What you will do - Reproduce every record verbatim but drop the pictures.

====== Exercise input

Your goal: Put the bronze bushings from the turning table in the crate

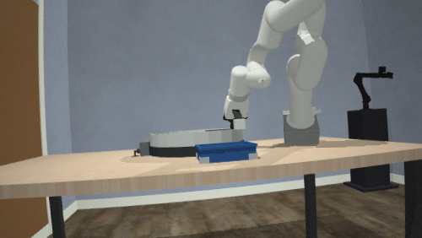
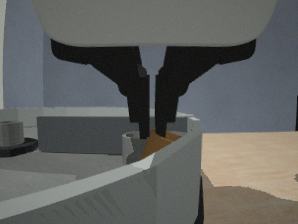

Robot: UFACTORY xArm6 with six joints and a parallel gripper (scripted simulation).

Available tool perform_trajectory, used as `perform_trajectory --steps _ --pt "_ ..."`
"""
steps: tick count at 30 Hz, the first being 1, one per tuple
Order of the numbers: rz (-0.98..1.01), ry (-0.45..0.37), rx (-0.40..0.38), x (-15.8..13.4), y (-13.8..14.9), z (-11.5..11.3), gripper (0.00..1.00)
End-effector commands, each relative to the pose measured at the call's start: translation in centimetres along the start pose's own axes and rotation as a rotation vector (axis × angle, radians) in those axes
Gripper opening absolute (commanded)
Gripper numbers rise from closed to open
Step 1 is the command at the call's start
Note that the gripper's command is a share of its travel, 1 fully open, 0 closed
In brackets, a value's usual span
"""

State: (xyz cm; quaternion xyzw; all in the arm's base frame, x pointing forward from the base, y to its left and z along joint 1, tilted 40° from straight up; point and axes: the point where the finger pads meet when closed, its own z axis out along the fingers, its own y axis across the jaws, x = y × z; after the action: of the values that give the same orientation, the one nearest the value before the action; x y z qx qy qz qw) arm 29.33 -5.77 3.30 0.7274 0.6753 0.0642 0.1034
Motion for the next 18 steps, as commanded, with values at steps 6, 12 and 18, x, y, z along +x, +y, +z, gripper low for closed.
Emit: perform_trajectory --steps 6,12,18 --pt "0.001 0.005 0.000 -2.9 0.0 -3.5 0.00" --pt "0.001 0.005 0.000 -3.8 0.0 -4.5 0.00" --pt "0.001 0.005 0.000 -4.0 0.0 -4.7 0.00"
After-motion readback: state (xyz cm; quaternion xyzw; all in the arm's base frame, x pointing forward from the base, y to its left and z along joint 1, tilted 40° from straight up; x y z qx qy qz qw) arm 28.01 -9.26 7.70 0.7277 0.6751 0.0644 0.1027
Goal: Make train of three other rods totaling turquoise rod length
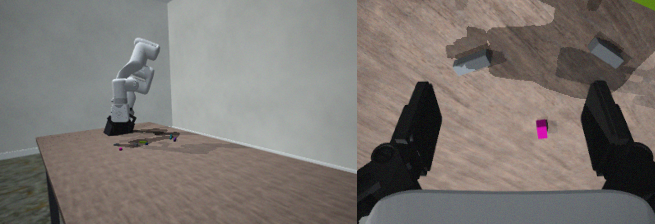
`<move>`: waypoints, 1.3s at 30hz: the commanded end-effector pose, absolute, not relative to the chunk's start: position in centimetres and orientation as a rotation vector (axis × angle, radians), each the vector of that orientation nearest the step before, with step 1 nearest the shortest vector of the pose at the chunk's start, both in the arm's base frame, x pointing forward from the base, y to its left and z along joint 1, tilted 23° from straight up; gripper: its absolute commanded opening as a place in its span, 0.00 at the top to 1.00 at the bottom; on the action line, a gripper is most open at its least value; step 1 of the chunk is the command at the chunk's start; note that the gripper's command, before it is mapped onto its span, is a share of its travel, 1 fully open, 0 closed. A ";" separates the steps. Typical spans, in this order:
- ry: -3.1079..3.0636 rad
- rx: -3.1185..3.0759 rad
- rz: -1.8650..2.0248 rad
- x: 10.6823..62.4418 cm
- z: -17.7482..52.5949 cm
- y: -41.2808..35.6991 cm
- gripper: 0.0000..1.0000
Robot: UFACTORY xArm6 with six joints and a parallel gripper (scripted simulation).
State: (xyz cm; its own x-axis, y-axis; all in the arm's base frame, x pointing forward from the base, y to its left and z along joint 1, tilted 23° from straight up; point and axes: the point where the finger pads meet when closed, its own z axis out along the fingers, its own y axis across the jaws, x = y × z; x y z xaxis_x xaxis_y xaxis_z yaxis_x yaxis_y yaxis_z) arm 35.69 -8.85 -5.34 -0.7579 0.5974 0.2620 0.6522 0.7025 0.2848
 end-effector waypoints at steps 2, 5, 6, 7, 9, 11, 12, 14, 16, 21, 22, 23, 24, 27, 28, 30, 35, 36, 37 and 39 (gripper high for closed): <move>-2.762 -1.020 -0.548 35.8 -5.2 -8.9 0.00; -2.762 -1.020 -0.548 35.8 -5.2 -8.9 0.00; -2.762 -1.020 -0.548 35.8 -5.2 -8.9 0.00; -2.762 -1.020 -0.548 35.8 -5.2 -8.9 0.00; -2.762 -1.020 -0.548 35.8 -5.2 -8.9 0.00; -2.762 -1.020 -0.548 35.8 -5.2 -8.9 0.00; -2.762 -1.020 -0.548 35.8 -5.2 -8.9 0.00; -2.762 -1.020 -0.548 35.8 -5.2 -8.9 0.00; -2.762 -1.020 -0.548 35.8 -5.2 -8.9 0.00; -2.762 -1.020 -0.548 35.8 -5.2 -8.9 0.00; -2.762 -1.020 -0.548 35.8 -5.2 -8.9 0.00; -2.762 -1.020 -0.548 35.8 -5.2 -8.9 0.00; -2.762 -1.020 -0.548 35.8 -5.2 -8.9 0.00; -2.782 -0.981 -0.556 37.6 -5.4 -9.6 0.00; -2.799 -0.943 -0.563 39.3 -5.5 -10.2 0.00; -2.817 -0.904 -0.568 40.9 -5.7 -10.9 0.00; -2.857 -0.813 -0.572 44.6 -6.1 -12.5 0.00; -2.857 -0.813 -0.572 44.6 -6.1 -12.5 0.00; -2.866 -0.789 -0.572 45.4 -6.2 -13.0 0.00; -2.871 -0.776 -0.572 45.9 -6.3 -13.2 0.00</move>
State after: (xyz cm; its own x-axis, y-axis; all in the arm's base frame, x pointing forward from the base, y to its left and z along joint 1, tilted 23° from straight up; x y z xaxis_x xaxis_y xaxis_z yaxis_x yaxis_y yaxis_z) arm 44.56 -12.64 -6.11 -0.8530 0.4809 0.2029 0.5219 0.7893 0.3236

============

Answer to the exercise -
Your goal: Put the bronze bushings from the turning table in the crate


Robot: UFACTORY xArm6 with six joints and a parallel gripper (scripted simulation).

Available tool perform_trajectory, used as `perform_trajectory --steps _ --pt "_ ..."`
"""
steps: tick count at 30 Hz, the first being 1, one per tuple
Order of the numbers: rz (-0.98..1.01), ry (-0.45..0.37), rx (-0.40..0.38), x (-15.8..13.4), y (-13.8..14.9), z (-11.5..11.3), gripper (0.00..1.00)
End-effector commands, each relative to the pose measured at the call's start: translation in centimetres along the start pose's own axes and rotation as a rotation vector (axis × angle, radians) in those axes
Gripper opening absolute (commanded)
Gripper numbers rise from closed to open
Step 1 is the command at the call's start
Note that the gripper's command is a share of its travel, 1 fully open, 0 closed
In brackets, a value's usual span
"""

State: (xyz cm; quaternion xyzw; all in the arm's base frame, x pointing forward from the base, y to its left and z along joint 1, tilted 40° from straight up; point and axes: the point where the finger pads meet when closed, its own z axis out along the fingers, its own y axis across the jaws, x = y × z; after the action: of the values that give the same orientation, the one nearest the value before the action; x y z qx qy qz qw) arm 29.33 -5.77 3.30 0.7274 0.6753 0.0642 0.1034
Motion for the next 18 steps, as commanded, with values at steps 6, 12 and 18, x, y, z along +x, +y, +z, gripper low for closed.
Emit: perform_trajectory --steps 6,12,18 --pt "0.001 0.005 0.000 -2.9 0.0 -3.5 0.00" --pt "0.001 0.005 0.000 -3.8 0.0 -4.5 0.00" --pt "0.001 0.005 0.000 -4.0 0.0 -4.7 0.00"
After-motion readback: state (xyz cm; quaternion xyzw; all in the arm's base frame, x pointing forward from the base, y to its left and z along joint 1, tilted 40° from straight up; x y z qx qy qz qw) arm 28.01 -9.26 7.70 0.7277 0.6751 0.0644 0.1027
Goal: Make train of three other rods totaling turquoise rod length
`<move>`: waypoints, 1.3s at 30hz: the commanded end-effector pose, absolute, not relative to the chunk's start: position in centimetres and orientation as a rotation vector (axis × angle, radians), each the vector of that orientation nearest the step before, with step 1 nearest the shortest vector of the pose at the chunk's start, both in the arm's base frame, x pointing forward from the base, y to its left and z along joint 1, tilted 23° from straight up; gripper: its absolute commanded opening as a place in its span, 0.00 at the top to 1.00 at the bottom; on the action line, a gripper is most open at its least value; step 1 of the chunk is the command at the chunk's start; note that the gripper's command, before it is mapped onto its span, is a share of its travel, 1 fully open, 0 closed. A ";" separates the steps. Typical spans, in this order:
- ry: -3.1079..3.0636 rad
- rx: -3.1185..3.0759 rad
- rz: -1.8650..2.0248 rad
- x: 10.6823..62.4418 cm
- z: -17.7482..52.5949 cm
- y: -41.2808..35.6991 cm
- gripper: 0.0000..1.0000
Robot: UFACTORY xArm6 with six joints and a parallel gripper (scripted simulation).
State: (xyz cm; its own x-axis, y-axis; all in the arm's base frame, x pointing forward from the base, y to its left and z along joint 1, tilted 23° from straight up; point and axes: the point where the finger pads meet when closed, its own z axis out along the fingers, its own y axis across the jaws, x = y × z; x y z xaxis_x xaxis_y xaxis_z yaxis_x yaxis_y yaxis_z) arm 35.69 -8.85 -5.34 -0.7579 0.5974 0.2620 0.6522 0.7025 0.2848
 end-effector waypoints at steps 2, 5, 6, 7, 9, 11, 12, 14, 16, 21, 22, 23, 24, 27, 28, 30, 35, 36, 37 and 39 (gripper high for closed): <move>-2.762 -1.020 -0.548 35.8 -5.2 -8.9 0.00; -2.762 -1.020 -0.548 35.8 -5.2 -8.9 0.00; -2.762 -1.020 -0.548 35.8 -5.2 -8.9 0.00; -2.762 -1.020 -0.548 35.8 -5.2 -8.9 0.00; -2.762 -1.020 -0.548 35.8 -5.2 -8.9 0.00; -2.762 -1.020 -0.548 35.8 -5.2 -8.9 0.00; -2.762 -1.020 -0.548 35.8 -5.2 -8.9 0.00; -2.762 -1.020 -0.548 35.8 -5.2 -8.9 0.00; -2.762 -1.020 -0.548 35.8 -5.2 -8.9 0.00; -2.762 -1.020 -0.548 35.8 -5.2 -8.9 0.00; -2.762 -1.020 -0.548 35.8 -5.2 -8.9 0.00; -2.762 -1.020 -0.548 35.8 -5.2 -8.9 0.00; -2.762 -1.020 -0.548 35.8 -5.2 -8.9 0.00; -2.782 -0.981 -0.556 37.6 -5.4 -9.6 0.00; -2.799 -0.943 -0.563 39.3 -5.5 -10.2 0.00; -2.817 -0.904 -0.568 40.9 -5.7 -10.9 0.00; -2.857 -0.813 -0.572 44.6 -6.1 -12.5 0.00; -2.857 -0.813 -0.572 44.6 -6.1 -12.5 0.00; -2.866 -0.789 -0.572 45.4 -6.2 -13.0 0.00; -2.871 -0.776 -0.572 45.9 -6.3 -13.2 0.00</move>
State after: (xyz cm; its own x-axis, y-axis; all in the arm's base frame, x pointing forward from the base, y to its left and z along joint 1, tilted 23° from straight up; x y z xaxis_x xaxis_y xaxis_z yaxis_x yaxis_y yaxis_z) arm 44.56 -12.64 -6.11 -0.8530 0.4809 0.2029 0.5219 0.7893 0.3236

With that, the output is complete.